Perjanjian kerja sama itu, menurut Jero Wacik, lebih banyak ditekankan pada bidang perlindungan, pengembangan, dan pemanfaatan kekayaan intelektual ekspresi budaya warisan tradisional milik bangsa Indonesia. Melalui kerja sama itu kita juga bisa memberdayakan ekspresi budaya milik bangsa Indonesia. Artinya, jika ada karya cipta milik bangsa Indonesia yang diklaim bangsa lain sebagai miliknya, maka kita bisa melakukan perlindungan secara hukum. Apabila karya tersebut tetap diklaim secara sepihak, Indonesia bisa memperjuangkan hak karya cipta tersebut dengan cara meminta royalti.

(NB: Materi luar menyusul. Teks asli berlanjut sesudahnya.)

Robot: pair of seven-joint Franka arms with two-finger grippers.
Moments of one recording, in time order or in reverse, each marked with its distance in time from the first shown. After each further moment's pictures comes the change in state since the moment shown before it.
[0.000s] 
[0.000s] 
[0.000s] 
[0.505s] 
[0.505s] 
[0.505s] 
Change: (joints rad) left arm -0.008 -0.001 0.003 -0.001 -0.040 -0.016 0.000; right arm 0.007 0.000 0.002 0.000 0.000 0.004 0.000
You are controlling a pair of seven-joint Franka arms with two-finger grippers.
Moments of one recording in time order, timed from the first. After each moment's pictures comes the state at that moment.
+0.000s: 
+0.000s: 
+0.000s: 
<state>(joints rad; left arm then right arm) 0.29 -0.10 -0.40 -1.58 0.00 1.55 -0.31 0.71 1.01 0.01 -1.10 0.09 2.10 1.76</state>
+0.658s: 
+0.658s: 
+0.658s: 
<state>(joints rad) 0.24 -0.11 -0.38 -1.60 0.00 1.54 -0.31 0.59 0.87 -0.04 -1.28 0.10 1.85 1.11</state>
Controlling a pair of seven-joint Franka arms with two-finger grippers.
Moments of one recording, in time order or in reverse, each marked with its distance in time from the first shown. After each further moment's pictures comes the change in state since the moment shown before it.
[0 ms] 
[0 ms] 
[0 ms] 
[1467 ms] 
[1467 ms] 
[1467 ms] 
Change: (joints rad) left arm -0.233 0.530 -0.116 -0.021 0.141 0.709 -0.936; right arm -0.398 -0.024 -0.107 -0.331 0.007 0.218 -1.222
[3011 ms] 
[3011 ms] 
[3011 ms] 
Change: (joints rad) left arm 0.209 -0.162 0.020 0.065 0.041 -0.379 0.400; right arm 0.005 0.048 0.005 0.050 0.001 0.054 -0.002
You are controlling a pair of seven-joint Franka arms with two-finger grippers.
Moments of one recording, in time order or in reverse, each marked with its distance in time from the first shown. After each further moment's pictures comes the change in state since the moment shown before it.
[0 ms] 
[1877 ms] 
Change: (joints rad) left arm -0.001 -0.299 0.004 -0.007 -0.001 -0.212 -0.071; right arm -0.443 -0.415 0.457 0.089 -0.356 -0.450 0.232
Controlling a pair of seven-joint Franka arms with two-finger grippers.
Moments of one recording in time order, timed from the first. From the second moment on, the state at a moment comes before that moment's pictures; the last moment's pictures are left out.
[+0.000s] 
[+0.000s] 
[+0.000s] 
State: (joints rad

Menyusul penandatanganan itu, Menteri Koordinator Politik dan Keamanan Widodo AS pada Kamis (25/10) siang, mengumpulkan pihak terkait yang berhubungan dengan hak kekayaan intelektual. Pemerintah kini tengah menginventarisir berbagai produk barang, makanan, serta karya lainnya untuk didaftarkan dan dipatenkan oleh negara.